- _Exercise requirements_: Only lines containing "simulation" belong in the answer, each copied from the entries below.

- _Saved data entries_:

------------------------

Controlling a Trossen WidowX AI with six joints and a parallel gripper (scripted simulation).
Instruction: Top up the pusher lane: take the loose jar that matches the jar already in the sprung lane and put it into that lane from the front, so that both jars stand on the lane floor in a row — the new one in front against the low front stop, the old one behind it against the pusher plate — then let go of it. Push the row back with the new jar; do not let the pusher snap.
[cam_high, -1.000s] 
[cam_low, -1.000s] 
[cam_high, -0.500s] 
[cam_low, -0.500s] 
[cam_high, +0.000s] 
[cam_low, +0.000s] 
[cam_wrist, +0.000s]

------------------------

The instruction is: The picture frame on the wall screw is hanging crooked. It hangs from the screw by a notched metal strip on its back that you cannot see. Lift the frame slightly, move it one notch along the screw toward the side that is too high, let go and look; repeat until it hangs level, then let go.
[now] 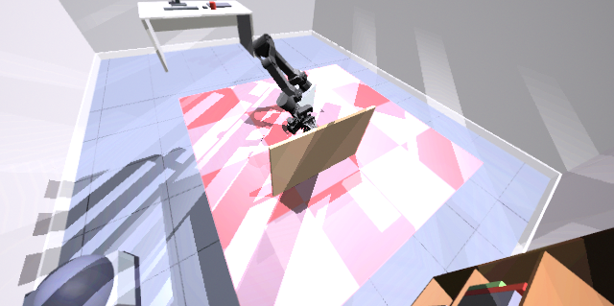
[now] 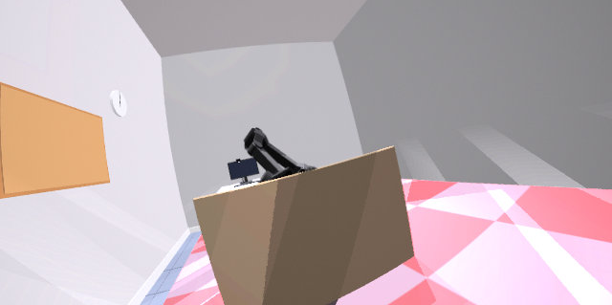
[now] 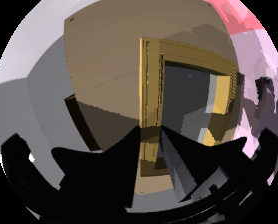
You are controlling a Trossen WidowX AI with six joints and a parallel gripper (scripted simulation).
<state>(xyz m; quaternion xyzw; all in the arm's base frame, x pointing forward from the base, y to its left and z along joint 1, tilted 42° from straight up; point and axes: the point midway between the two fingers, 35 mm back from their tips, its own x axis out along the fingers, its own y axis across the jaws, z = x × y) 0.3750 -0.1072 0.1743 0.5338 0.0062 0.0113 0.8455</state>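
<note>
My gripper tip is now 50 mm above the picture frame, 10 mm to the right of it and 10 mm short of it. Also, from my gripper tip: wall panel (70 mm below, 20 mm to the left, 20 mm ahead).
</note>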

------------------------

- _The completed task_:
Controlling a Trossen WidowX AI with six joints and a parallel gripper (scripted simulation).
You are controlling a Trossen WidowX AI with six joints and a parallel gripper (scripted simulation).

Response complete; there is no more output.